Your instructions: Start to finish, return the listing below exactly, pictures excluded.

Source material:
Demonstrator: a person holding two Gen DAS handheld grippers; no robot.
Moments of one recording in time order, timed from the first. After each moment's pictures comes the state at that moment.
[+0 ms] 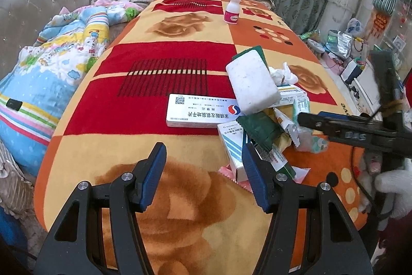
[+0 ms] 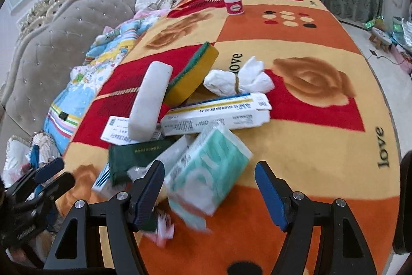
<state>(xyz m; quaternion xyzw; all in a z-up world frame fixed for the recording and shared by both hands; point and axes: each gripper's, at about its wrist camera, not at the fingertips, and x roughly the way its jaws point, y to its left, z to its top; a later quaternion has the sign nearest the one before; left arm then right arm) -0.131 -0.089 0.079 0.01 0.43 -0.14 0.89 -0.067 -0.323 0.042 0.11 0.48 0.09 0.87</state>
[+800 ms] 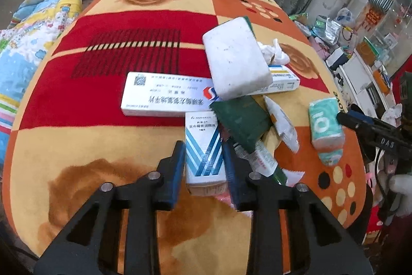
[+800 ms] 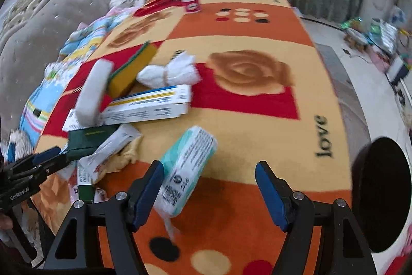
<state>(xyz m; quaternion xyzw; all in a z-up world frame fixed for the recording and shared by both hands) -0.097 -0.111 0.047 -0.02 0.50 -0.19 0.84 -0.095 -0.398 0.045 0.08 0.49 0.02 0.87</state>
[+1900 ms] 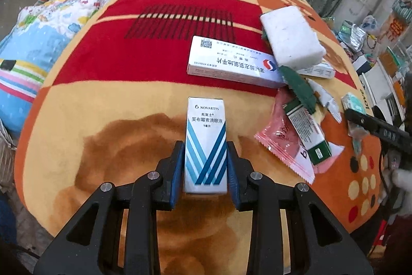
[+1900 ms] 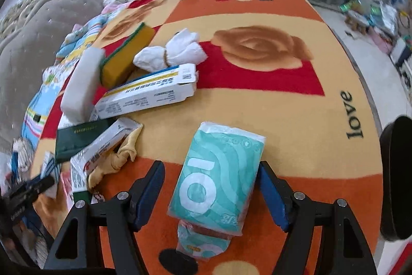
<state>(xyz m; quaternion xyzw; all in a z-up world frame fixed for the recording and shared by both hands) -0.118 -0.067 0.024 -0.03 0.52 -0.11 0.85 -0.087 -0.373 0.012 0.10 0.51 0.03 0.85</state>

Answer to the exercise:
Demonstrator: a person holding two Gen DAS handheld grippers; no robot.
Moments of one recording in time order, timed from the first. After each moment's pictures comes the state at that moment.
[+0 ms] 
[+0 ms] 
<state>(xyz m; quaternion xyzw; all in a z-up world frame fixed for the recording and shared by both hands; point and axes: each gripper's, at about its wrist camera, not at the fingertips, and x roughly the way its jaws point, y to its left, z to its top; a later quaternion has the sign nearest the one before; left arm then right arm) -0.131 -0.089 0.079 0.01 0.43 -0.14 0.89 -0.067 -0.323 0.042 0.11 0.48 0.09 0.87</state>
[+800 ms] 
[+800 ms] 
<state>(xyz m; quaternion xyzw; all in a z-up world frame fixed for the recording and shared by both hands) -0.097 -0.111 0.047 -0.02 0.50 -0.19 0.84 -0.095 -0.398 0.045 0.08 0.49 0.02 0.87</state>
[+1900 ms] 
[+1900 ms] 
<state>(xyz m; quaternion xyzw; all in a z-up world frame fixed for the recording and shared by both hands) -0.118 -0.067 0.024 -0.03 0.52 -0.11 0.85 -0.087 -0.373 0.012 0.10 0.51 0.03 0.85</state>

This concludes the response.